The game sold out that Thanksgiving weekend and inspired a revival of the sport in New York that continues to evolve.

Cornell and BU will play their fifth every-other-year "Red Hot Hockey" event Saturday. In the years they don't meet, the Big Red now plays another school - Michigan in 2012, Penn State in 2014 and an as-yet-unnamed opponent next November.

Harvard and Yale started playing one another there with games in January of 2014 and 2015. Harvard will face Quinnipiac on Jan. 9, 2016.

On Jan. 30, the first of at least four annual Big Ten doubleheaders will have Penn State and Michigan play a basketball game in the afternoon and a hockey game at night. So that's three college hockey games in one season.

Come 2016-17, Cornell will play again, and Harvard and Yale will play again, and two Big Ten teams will play again, with a fourth game to be added when North Dakota faces Boston College next Dec. 3.

North Dakota!

Selling tickets usually is a snap for Cornell given its avid fan base, its large New York-area alumni population and the fact many undergraduates are home for the holiday. "It's just something very natural," Schafer said.

But just as importantly, the Garden visits help Schafer (and other coaches) sell to recruits. Schafer said that for many, both from the New York area and beyond, "it's a dream to play at Madison Square Gardens."

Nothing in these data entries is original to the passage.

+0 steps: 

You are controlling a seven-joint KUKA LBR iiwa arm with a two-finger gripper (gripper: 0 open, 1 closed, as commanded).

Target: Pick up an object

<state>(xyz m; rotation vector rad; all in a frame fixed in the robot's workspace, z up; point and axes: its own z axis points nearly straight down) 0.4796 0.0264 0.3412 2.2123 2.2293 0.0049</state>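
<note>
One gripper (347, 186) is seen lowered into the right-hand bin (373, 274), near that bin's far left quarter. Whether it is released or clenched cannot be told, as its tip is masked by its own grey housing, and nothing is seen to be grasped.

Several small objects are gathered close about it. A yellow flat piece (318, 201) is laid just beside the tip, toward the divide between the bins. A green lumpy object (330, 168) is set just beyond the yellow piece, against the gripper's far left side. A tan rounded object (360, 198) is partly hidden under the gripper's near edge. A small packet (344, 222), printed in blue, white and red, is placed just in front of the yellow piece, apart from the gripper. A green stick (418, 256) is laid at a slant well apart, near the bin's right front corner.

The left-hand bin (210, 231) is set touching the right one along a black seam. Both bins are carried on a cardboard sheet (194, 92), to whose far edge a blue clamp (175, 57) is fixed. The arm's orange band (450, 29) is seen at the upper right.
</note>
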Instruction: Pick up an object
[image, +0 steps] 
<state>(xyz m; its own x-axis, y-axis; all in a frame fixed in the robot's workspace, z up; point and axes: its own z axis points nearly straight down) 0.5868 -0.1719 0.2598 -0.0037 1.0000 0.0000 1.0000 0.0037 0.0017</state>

(Schafer is from Ontario and usually adds the "s" when referring to the Garden, in the Canadian style that harkens to the Maple Leaf Gardens era. His wife, Diane, is from Mineola.)

He said the rapid expansion of college hockey in New York has been nothing but positive for the sport.

"I think any time you're in a major media market and they're selling out it is good for college hockey," he said.

Part of the magic is the Garden itself. In 2010, Cornell and Colgate attracted a small crowd to the Prudential Center in Newark. On Nov. 1 of this year, Notre Dame and Connecticut played to a sparse audience at Barclays Center in Brooklyn.

"The Garden is a big part of all this," said Joel Fisher, MSG Sports' executive vice president. "We knew if we got the right matchups after that first one that this could be a really good product for the fans of New York . . . It's become a great franchise for us."